## Collected data entries
'''

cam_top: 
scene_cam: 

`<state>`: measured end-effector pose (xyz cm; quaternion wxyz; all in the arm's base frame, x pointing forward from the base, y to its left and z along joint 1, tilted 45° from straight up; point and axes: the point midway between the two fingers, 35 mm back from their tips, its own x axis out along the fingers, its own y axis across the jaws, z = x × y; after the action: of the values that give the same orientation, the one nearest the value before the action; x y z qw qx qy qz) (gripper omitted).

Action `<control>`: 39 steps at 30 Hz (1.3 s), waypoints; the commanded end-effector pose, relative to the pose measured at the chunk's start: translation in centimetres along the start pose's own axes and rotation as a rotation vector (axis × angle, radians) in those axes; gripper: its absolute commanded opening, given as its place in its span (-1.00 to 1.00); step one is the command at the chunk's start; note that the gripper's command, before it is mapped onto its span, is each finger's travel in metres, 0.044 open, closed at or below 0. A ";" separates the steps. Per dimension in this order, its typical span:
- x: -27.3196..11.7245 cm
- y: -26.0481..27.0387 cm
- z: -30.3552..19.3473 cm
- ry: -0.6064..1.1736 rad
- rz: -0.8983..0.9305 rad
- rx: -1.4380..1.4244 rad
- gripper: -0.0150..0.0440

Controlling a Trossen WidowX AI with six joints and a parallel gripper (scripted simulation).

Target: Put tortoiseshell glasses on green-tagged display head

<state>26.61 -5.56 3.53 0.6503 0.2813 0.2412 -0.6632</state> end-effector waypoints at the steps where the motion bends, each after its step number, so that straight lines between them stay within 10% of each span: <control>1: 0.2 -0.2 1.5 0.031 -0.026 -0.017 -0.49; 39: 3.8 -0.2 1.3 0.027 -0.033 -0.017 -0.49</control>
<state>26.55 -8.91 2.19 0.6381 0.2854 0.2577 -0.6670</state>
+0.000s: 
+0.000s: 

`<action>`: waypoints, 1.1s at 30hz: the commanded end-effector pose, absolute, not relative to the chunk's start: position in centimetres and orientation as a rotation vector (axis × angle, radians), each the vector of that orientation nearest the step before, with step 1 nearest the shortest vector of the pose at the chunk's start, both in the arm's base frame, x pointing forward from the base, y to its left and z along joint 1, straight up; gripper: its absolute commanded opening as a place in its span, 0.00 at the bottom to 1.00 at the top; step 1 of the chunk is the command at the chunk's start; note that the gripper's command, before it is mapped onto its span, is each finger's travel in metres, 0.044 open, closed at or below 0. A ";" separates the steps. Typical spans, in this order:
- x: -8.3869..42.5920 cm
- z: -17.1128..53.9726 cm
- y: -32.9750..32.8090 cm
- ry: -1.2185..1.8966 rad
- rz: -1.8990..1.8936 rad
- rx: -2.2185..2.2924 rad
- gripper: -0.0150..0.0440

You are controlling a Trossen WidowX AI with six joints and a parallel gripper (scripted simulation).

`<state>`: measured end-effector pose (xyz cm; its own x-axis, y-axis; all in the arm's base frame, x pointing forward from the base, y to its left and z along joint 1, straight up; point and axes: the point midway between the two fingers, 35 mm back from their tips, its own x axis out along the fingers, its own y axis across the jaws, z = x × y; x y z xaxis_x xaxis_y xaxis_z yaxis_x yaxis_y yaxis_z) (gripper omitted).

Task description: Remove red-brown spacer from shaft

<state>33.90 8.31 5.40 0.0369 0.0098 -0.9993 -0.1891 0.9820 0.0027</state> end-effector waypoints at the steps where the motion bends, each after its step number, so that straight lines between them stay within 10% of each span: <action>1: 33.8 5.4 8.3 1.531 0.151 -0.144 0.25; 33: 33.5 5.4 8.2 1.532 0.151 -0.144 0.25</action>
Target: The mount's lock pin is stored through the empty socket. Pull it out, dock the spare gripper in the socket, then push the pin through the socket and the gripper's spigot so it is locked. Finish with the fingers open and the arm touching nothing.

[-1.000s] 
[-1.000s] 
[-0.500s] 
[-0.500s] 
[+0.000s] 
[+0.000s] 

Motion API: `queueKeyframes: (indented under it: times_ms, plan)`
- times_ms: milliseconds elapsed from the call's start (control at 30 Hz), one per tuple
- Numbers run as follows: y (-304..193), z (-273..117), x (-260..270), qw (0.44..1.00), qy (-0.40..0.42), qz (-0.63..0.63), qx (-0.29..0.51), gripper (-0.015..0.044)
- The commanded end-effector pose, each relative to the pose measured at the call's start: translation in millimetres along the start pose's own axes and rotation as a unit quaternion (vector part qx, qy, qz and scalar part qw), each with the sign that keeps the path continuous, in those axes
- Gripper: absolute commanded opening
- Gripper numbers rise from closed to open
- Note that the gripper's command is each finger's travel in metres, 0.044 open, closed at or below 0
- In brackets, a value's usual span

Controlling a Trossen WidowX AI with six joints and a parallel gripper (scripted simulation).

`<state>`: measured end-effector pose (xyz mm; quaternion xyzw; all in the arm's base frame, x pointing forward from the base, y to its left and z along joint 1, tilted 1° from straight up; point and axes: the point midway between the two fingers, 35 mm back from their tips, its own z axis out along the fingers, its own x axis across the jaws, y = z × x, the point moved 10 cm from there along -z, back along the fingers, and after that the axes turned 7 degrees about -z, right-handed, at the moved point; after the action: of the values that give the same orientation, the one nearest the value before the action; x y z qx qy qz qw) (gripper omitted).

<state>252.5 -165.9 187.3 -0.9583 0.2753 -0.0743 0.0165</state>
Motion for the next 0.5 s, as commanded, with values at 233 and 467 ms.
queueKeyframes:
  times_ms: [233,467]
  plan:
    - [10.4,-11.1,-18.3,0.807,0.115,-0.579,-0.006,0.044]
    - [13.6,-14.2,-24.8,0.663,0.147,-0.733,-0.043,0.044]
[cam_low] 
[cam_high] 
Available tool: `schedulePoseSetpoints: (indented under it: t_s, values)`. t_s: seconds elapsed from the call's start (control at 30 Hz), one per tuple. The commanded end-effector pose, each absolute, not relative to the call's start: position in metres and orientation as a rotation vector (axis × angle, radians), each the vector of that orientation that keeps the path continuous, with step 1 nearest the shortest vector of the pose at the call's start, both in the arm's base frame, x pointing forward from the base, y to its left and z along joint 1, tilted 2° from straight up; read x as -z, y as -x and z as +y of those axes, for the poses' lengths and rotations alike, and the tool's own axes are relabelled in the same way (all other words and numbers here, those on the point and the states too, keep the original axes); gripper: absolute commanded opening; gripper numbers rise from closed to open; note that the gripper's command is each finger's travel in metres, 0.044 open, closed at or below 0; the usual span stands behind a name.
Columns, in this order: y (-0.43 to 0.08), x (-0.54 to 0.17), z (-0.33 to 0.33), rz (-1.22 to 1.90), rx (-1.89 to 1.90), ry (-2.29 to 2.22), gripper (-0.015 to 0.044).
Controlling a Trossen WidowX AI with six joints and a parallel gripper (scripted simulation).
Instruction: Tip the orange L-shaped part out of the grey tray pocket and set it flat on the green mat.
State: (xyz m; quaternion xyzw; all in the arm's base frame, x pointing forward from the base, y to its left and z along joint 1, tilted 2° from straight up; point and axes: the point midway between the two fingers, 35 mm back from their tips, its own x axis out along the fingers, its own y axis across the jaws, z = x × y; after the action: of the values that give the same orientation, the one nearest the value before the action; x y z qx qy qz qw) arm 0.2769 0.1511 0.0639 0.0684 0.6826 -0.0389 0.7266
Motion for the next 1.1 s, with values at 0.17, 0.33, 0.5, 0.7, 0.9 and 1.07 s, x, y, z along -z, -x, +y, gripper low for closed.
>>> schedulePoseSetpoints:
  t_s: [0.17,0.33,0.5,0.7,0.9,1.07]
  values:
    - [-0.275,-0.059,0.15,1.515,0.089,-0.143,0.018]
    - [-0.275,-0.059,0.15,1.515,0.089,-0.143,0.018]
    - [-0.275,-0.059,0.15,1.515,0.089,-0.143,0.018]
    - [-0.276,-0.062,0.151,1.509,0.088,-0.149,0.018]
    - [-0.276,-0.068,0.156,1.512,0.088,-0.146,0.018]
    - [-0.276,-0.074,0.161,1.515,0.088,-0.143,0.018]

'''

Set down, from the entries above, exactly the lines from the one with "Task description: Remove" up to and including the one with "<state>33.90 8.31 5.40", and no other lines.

## Task answer
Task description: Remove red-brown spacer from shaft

<state>33.90 8.31 5.40 0.0369 0.0098 -0.9993 -0.1891 0.9820 0.0027</state> end-effector waypoints at the steps where the motion bends, each after its step number, so that straight lines between them stay within 10% of each span: <action>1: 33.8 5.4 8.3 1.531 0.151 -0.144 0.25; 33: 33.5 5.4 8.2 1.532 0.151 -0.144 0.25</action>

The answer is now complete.